Web crawler sounds like the discarded name for a Spider-Man sidekick, but it’s actually a program used by search engines to look at almost every single thing on the internet. Our vote on the name would have been “All Seeing Eye” or “The Bug Which Knows” or something cool like that, but we didn’t create the first web crawler; Google did. Well, sort of. Google (and other search engines like Bing) popularized the use of crawlers to determine what search results to give you, though. In fact, Google recently declared that the “spider bot hybrid can jump great distances and sees best when surrounded by green light” though, it still doesn’t have a formal name.
How do web crawlers work?
Web crawlers, also called spiders, crawl bots, or search engine crawlers, work by following the links between sites and indexing them. Indexing is a fancy word for “remembering” and the crawling process involves a bot arriving on your site, remembering all the copy (i.e. written words) and the links between the pages, as well as things like meta tags, photo description tags and alt tags (which are used to help screen readers, used by the visually impaired). Then, once the bot has completed the crawl and index process, it pops back to whatever search engine it came from and relays the information, then it goes out and crawls another site.
Web Crawlers Collect Data & Impact SEO
Web crawlers are one of the tools used by Google (and other search engines like Bing, Baidu, or Yandex) to determine the SEO rank of a given web page. To get that coveted #1 spot in the search rankings, the creepy crawlies need to be able to easily parse your site and identify what information is most important (like the links coming to and from the page, the H1 and H2 headers, and the meta tags).
We’ll briefly explain how those various SEO elements work here, but if you want a more in-depth answer to your SEO questions, read our article about on-page SEO.
Crawl bots use the way the words are arranged on a web page to determine what is most important. In most cases, that refers to the main heading, the H1, and the most prominent subheadings, the H2s, and occasionally H3s. If it helps, think about H1s like the headline of a news article, while the H2 is the most important sentence and an H3 is the caption of the photo.
Metadata is the other way the bots determine what is important on a given page. You can use the meta tags to identify items and pages of significance. Metadata is the description of a page or a certain section of content, and there are a few things you can do to make your meta-tags the best they can be. Be brief, descriptive, informative, and accurate with your meta tags, and the bots (and your SEO rankings) will be happy.
Why Links Are So Important For SEO & Web Crawlers
The entire internet is a massive; unknowable thing with a nearly unlimited number of websites and pages on it. A crawler doesn’t have time to access every page, and in fact many web pages (between 20-30 percent depending on who gives the statistic) are so-called “Dark Web” pages that are not accessible or connected to the regular internet that most people know and use. Besides those exceptions, links between sites are how the crawlers find your web page.

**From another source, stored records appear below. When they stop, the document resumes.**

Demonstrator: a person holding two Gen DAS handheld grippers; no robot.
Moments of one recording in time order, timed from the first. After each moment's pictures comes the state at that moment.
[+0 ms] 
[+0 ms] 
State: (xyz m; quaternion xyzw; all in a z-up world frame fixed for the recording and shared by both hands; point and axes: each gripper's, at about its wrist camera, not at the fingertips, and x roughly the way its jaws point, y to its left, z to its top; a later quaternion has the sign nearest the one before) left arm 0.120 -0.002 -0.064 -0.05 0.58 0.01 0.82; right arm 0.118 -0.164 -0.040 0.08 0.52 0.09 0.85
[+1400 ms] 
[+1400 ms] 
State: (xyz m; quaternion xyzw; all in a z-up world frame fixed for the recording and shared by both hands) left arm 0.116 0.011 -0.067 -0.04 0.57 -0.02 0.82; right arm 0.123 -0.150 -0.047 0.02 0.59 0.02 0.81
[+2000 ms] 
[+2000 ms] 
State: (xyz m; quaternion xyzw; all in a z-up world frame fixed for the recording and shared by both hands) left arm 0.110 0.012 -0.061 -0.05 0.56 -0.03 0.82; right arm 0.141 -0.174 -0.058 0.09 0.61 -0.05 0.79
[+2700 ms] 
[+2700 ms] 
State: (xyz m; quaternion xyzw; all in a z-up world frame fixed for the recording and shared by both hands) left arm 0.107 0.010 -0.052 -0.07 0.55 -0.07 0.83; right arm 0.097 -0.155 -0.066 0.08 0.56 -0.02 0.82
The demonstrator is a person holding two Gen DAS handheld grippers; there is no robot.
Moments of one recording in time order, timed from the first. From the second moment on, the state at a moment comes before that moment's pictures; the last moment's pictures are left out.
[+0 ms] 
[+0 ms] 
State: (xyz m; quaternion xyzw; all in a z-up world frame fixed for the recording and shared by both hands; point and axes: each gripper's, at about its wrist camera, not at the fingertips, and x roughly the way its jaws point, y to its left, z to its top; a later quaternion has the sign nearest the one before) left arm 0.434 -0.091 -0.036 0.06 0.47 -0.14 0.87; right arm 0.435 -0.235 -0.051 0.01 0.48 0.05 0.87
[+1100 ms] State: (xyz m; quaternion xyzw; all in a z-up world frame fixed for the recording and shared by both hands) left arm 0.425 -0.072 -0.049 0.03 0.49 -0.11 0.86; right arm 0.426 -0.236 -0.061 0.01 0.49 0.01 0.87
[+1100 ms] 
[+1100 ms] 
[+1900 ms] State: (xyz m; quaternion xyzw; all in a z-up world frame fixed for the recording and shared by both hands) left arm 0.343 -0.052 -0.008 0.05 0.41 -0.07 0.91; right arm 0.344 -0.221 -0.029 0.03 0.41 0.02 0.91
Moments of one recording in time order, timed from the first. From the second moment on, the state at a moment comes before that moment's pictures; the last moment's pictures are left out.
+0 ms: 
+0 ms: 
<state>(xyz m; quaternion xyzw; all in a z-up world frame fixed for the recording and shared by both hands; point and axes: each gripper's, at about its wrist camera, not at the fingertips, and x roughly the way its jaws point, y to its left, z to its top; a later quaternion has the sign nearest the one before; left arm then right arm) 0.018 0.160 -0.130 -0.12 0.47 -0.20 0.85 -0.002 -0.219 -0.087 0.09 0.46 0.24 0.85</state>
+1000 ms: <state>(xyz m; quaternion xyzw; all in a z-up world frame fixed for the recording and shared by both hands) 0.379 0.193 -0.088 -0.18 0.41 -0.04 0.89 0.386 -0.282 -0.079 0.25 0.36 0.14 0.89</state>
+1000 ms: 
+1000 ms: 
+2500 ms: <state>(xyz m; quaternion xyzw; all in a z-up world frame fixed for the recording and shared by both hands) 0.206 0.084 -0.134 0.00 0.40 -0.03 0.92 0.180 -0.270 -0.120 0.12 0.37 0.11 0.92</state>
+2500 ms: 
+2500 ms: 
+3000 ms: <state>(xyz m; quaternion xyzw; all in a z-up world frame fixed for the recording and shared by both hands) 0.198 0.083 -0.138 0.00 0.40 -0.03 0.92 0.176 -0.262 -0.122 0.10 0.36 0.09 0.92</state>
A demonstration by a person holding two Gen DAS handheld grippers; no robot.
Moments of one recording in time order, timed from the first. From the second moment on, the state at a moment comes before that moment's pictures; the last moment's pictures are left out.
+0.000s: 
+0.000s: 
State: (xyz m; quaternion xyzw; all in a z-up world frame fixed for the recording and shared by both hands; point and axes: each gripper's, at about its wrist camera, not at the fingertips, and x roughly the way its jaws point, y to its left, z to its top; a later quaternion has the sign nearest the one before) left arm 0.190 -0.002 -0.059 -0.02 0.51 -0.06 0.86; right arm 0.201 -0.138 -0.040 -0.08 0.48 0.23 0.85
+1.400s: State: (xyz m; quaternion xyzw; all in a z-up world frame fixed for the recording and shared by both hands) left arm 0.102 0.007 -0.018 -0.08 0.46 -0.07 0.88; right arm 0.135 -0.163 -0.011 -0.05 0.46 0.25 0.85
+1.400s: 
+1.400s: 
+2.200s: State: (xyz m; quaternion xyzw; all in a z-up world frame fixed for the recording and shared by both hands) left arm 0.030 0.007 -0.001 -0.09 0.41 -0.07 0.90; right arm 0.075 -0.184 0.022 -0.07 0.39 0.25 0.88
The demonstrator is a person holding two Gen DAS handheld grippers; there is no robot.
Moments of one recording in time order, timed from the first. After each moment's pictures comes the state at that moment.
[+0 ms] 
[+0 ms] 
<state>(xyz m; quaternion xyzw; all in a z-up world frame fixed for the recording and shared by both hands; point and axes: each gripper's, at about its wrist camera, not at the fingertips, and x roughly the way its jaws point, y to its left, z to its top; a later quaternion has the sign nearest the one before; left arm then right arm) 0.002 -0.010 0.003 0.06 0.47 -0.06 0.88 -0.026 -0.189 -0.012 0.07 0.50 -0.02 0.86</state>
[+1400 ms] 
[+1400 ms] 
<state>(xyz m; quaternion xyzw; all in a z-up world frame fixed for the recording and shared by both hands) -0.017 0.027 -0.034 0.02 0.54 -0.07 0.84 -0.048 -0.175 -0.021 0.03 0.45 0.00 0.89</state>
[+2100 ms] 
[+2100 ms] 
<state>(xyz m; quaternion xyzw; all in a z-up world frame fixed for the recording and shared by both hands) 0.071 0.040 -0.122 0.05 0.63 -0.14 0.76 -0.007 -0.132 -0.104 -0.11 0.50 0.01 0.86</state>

Crawl bots start with what is called a seed; a known list of accessible websites (like BBC News, Google.com, Wikipedia, etc.). From these seed sites, the bot crawls along the links to the other sites, indexes those, and repeats the process. This is how the known web works, and why links are so important: if your page isn’t linked to by many reputable “seed” sites, the crawl bots will lean towards ranking you less highly. Being linked to frequently by authoritative sites, or being an authority yourself, is a great way to scream to the top of the rankings. To help you get there, check out our list of SEO maintenance tasks you can implement right now.
If you’re worried about your site not being connected to anything at all, you can submit a sitemap.xml page to Google, or a crawl request, so that they know you exist and the bots will start including you in the regular crawls they do. This is a good habit to be in, because doing this will also let Google know that you want your site to be crawled, which means they’ll tell you if there’s an error with your robots.txt or something else.
A Common Web Crawler Mistake: Misusing Robots.txt
Before a spider crawls your web page, it politely asks permission. It does this by querying the robots.txt page and seeing if you have given it permission to crawl the site or not. A good bot (like one of the ones used by the major search engines) will listen to the instructions on the robots.txt page. A naughty one will do whatever it wants, scrape and steal content, and be a nuisance; and we’ll talk about how to deal with that in another article.
The problem comes when you have a page you want to be crawled which is telling the spiders to buzz off. This can result in your search ranking declining and your sales dropping. Google has a convenient, free tool you can use to check if your robots.txt page is working as intended.
Wrapping things up
Spiders are our friends, and just like our human visitors, we have to be conscious and empathetic towards them when working on web properties. The best websites optimize for humans and robots, allowing for a great user and crawlability experience end to end. Now that you’re equipped with this knowledge, go out there and make something great!